Com 433 antenas Starlink em operação, distribuidora catarinense garante conectividade em tempo real para equipes de campo, reduzindo o tempo de resposta em áreas remotas e zonas de sombra
A Centrais Elétricas de Santa Catarina (Celesc) já está operando com 100% da frota de atendimento emergencial conectada via satélite, tornando-se uma das pioneiras no país a operar integralmente desta forma. A implementação da tecnologia Starlink, concluída recentemente, já é uma realidade nas ruas: são 433 veículos equipados e operando em todas as 16 regionais do estado, garantindo que a comunicação entre o Centro de Operações e as equipes de rua jamais seja interrompida, mesmo em áreas sem sinal de telefonia.
Historicamente, o relevo acidentado de Santa Catarina e a vasta extensão de áreas rurais e de mata fechada impunham um desafio logístico crítico: as chamadas “áreas de sombra”. Nestes locais, o sinal de rádio e de telefonia celular é inexistente, deixando as equipes de campo isoladas durante o atendimento a ocorrências.

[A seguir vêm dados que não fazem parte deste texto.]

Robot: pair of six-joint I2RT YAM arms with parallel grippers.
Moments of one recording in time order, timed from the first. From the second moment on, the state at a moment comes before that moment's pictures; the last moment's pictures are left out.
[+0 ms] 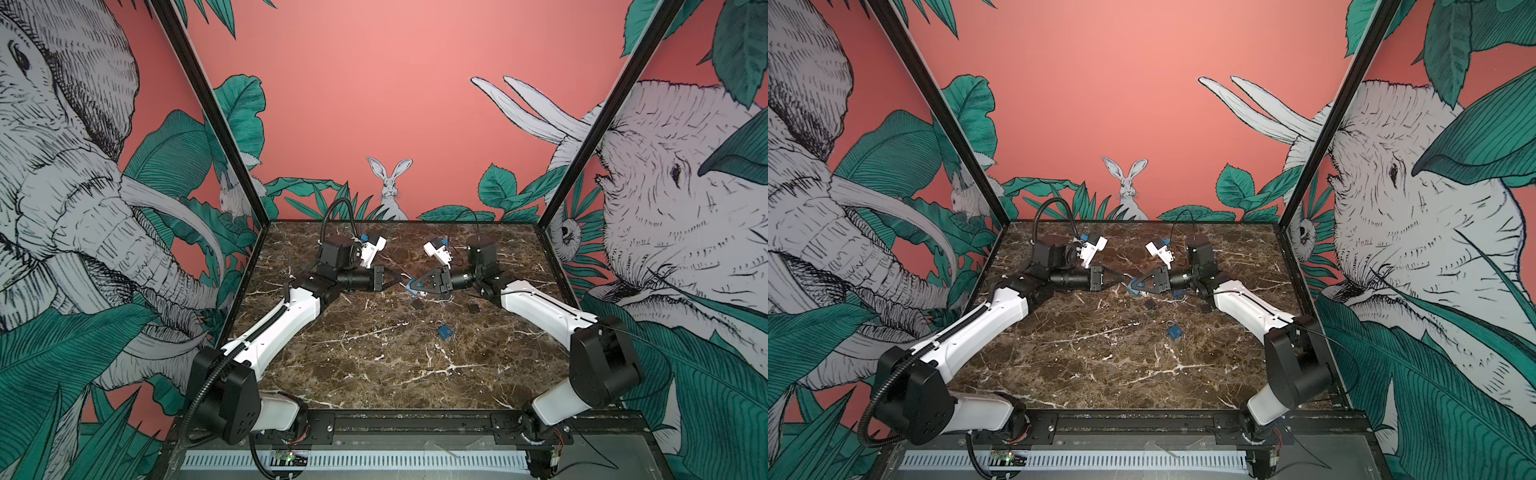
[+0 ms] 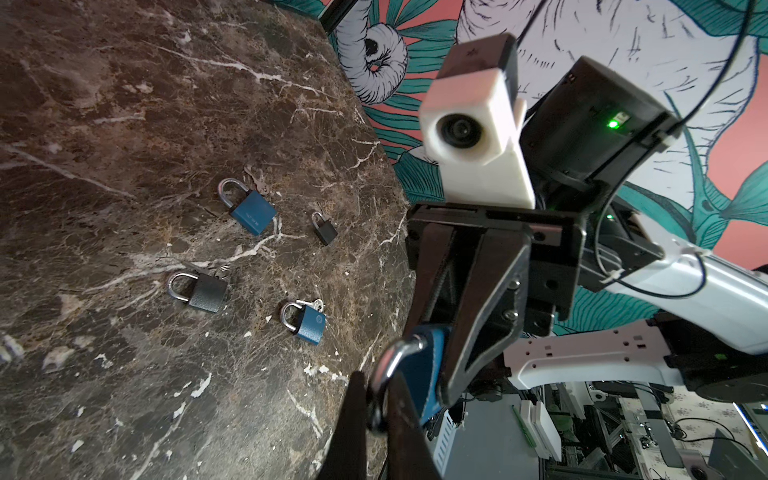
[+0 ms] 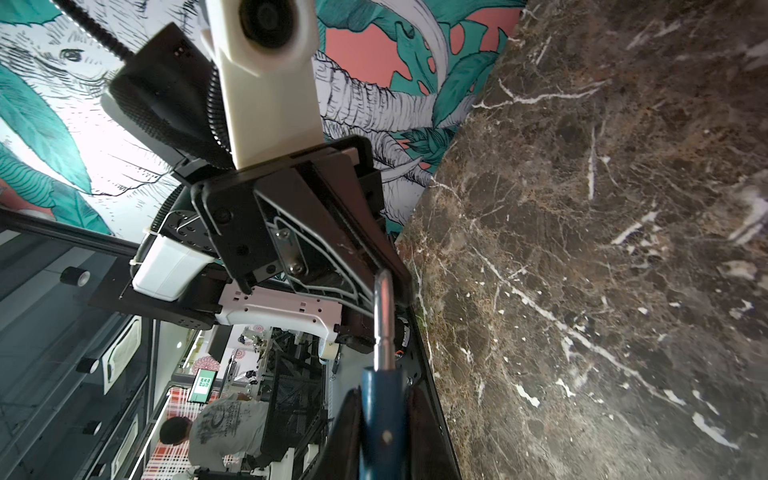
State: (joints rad) left arm -0.49 1.37 1.04 -0.22 0.81 -0.51; right arm 0.46 1.55 1.06 0.01 -1.18 0.64
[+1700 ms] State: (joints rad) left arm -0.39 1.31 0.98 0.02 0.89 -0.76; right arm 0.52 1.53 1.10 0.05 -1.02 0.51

Para o presidente da Celesc, Edson Moritz, a conexão via satélite com uso do Starlink reforça o compromisso com a contínua melhoria do atendimento e serviço prestado aos catarinenses. “Utilizar a tecnologia para prestar um serviço de qualidade está no centro do nosso trabalho e essa iniciativa oferece segurança aos nossos trabalhadores e agilidade para restabelecer o fornecimento de energia mesmo em áreas mais remotas”.
Antes da tecnologia via satélite, era comum que eletricistas precisassem percorrer dezenas de quilômetros para encontrar sinal e atualizar o status de um serviço ou receber novas instruções. Esse deslocamento improdutivo aumentava o tempo de espera do consumidor e dificultava a gestão das ocorrências em situações de crise, como grandes temporais.
O diretor de Distribuição, Cláudio Varella, reforça os ganhos operacionais com a adoção da tecnologia em 100% das regionais da companhia. “Estamos dando um passo importante para fortalecer nossa capacidade de resposta em situações críticas, como temporais e emergências em locais remotos. Com a internet via satélite integrada à operação, teremos um ganho expressivo em eficiência e integração das equipes de campo com o centro de controle”.
Conectividade e Segurança
Além da agilidade operacional, o acesso imediato à comunicação permite o acionamento rápido de suporte em casos de incidentes, além de possibilitar o acesso a diagramas técnicos da rede elétrica em tempo real, aumentando a precisão das manobras de restabelecimento.
Para o consumidor, o ganho é direto: a ordem de serviço chega instantaneamente ao veículo mais próximo, e a finalização do trabalho é reportada no segundo em que a energia é religada.
O gerente de Telecomunicações e Compartilhamento, Carlos Eduardo Marcussi, lembra que o Starlink é um recurso complementar às tecnologias atuais, mas crucial nos “pontos cegos” da rede de comunicação. “Antes, havia casos em que a equipe precisava dirigir por dezenas de quilômetros para receber uma nova ordem de serviço por falta de sinal e de conexão. Com a adoção do Starlink, essa informação chega em instantes”.
Presença regionalizada
O investimento de R$ 12,6 milhões em equipamentos e serviços de baixa órbita permite uma cobertura que alcança desde os extremos do Oeste até as áreas serranas e litorâneas. A distribuição das 433 antenas contempla:
•Blumenau: 34 unidades
•Chapecó: 28 unidades
•Concórdia: 21 unidades
•Criciúma: 22 unidades
•Florianópolis: 49 unidades
•Itajaí: 29 unidades
•Jaraguá do Sul: 11 unidades
•Joaçaba: 26 unidades
•Joinville: 29 unidades
•Lages: 44 unidades
•Mafra: 24 unidades
•Rio do Sul: 23 unidades
•São Bento do Sul: 14 unidades
•São Miguel do Oeste: 28 unidades
•Tubarão: 25 unidades
•Videira: 20 unidades
Ao transformar a tecnologia via satélite em um padrão operacional, a Celesc soluciona o antigo problema da falta de cobertura e reforça seu compromisso com a modernização do setor elétrico catarinense.